Hugh O'Flaherty CBE (28 February 1898 – 30 October 1963) was an Irish Catholic priest, a senior official of the Roman Curia and a significant figure in the Catholic resistance to Nazism. During the Second World War, O'Flaherty was responsible for saving 6,500 Allied soldiers and Jews. His ability to evade the traps set by the German Gestapo and Sicherheitsdienst (SD) earned him the nickname "The Scarlet Pimpernel of the Vatican".

After the war, he was named a papal domestic prelate by Pope Pius XII and served as notary of the Holy Office. He worked alongside and assisted Alfredo Ottaviani until 1960.

O'Flaherty was portrayed by Gregory Peck in the 1983 television film The Scarlet and the Black, which follows the exploits of O'Flaherty from the German occupation of Rome to its liberation by the Allies.
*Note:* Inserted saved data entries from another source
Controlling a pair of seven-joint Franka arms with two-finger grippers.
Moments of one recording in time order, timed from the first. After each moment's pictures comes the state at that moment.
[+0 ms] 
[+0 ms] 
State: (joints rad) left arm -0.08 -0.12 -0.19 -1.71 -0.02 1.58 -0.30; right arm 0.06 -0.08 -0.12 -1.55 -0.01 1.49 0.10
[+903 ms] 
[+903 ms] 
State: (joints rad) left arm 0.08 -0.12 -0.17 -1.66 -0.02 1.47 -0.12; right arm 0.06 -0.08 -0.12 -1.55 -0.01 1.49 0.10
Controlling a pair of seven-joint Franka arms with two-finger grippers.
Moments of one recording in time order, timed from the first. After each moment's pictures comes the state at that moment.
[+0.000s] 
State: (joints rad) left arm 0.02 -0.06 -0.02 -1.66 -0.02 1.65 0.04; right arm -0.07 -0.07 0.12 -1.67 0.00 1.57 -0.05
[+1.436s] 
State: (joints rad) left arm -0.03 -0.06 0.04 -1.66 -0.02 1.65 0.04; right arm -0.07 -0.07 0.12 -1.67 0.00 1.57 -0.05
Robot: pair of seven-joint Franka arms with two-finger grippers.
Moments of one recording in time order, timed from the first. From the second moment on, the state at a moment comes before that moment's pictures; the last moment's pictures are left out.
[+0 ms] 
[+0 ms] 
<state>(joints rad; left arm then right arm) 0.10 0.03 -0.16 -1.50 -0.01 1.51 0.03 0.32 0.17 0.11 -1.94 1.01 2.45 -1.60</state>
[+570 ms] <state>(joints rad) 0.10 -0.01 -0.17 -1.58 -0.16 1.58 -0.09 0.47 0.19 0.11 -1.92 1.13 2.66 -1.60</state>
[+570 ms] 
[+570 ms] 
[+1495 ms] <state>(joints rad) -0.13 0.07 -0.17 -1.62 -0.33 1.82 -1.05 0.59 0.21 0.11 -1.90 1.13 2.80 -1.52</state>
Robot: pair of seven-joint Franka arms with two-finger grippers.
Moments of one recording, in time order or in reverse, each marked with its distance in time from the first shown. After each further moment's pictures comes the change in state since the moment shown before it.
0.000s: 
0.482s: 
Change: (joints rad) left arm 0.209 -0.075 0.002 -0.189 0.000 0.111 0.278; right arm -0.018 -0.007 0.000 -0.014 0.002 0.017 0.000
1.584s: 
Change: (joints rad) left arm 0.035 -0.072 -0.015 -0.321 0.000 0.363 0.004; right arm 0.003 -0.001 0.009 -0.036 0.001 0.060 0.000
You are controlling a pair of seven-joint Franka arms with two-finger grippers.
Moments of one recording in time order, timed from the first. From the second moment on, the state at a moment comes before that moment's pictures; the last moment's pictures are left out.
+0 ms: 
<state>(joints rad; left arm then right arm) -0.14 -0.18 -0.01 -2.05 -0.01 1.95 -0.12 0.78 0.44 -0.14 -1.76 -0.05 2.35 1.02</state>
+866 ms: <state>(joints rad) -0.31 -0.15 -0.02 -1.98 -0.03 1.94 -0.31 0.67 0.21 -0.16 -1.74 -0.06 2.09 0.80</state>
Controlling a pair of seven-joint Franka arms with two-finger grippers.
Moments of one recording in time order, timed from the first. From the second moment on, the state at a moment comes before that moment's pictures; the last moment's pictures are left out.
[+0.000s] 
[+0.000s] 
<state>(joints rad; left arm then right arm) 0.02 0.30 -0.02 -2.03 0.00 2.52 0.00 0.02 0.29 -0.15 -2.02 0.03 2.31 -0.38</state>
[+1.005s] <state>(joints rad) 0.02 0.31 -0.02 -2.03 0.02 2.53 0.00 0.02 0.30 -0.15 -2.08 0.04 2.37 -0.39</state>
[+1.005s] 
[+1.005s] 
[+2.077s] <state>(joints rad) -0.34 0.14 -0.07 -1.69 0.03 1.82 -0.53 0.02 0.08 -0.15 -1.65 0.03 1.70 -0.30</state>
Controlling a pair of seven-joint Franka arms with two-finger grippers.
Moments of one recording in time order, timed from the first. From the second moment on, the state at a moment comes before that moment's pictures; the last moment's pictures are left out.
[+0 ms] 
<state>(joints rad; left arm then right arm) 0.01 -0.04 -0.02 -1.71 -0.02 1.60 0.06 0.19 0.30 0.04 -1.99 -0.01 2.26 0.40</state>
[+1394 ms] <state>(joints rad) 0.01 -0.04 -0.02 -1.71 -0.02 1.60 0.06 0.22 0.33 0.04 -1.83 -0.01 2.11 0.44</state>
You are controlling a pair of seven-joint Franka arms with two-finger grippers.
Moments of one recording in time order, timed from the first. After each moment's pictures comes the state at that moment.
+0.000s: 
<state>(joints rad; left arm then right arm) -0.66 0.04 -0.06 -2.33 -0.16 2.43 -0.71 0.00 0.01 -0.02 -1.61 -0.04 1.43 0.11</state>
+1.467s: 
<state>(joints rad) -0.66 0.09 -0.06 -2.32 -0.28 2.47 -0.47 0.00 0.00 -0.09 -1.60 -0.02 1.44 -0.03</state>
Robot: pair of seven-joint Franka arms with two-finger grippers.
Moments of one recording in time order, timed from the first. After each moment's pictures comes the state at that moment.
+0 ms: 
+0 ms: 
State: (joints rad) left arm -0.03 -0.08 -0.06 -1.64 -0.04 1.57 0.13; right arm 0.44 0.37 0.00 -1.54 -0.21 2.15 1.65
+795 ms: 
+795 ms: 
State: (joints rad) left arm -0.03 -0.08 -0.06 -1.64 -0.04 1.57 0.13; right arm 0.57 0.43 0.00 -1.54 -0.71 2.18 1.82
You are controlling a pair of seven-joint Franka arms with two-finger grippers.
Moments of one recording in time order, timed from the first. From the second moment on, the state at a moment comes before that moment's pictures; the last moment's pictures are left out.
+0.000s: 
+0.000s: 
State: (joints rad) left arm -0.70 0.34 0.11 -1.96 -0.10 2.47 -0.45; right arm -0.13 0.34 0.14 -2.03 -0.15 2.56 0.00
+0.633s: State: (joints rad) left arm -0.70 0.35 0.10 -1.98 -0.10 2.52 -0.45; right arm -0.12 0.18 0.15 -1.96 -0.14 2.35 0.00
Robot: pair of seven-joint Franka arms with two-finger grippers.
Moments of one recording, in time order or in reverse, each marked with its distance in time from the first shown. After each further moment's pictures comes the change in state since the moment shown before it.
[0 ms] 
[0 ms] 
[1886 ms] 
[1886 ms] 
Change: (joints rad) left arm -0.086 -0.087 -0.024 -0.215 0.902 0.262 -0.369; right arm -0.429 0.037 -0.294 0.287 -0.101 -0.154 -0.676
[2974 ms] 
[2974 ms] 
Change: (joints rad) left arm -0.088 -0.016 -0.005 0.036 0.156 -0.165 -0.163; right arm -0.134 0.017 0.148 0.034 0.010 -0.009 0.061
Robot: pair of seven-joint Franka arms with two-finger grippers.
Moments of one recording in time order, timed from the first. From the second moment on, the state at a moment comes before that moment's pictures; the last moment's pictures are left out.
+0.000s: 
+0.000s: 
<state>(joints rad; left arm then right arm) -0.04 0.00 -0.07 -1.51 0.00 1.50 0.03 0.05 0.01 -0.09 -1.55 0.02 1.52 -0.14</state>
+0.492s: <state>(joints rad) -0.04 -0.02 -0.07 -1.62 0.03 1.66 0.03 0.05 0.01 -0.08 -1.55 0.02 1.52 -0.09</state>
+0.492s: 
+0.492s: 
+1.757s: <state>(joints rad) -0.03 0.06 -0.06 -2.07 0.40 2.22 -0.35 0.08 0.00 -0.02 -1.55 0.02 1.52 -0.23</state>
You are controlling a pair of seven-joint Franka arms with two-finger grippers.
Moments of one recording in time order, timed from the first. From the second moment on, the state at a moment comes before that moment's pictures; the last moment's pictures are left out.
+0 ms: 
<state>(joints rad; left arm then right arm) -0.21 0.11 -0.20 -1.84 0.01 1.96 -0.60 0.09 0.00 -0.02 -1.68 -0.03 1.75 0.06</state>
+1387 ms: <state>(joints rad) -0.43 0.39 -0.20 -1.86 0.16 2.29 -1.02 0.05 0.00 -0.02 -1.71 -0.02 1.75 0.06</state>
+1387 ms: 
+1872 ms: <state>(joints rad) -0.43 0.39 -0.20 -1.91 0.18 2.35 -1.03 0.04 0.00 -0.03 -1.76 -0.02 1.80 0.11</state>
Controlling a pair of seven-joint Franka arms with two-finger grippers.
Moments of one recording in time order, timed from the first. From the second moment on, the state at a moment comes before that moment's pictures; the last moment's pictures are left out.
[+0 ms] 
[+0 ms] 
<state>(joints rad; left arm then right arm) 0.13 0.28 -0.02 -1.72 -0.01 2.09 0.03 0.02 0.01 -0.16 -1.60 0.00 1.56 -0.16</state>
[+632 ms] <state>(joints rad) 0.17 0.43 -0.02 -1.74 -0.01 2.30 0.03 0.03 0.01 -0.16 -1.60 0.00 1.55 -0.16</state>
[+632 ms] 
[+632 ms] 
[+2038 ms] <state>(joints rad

He was also the second principal character in a radio play by Robin Glendinning on Kappler's time seeking asylum in the Vatican, titled The Scarlet Pimpernel of the Vatican, which was first broadcast on 30 November 2006 on Radio 4, with Wolf Kahler as Kappler.

Killarney-born actor and playwright Donal Courtney penned a new one-man play entitled God Has No Country, which he premièred in Killarney as part of the Hugh O'Flaherty memorial celebrations for three nights in October 2013. Courtney portrays the O'Flaherty during the wartime years in German-occupied Rome; the story is told from the O'Flaherty's point of view and is a study of the torment and difficulty in the decisions he undertook in his fight for justice.

In 2023, Joseph O'Connor published My Father's House, a novel based on the exploits of O'Flaherty and his resistance group.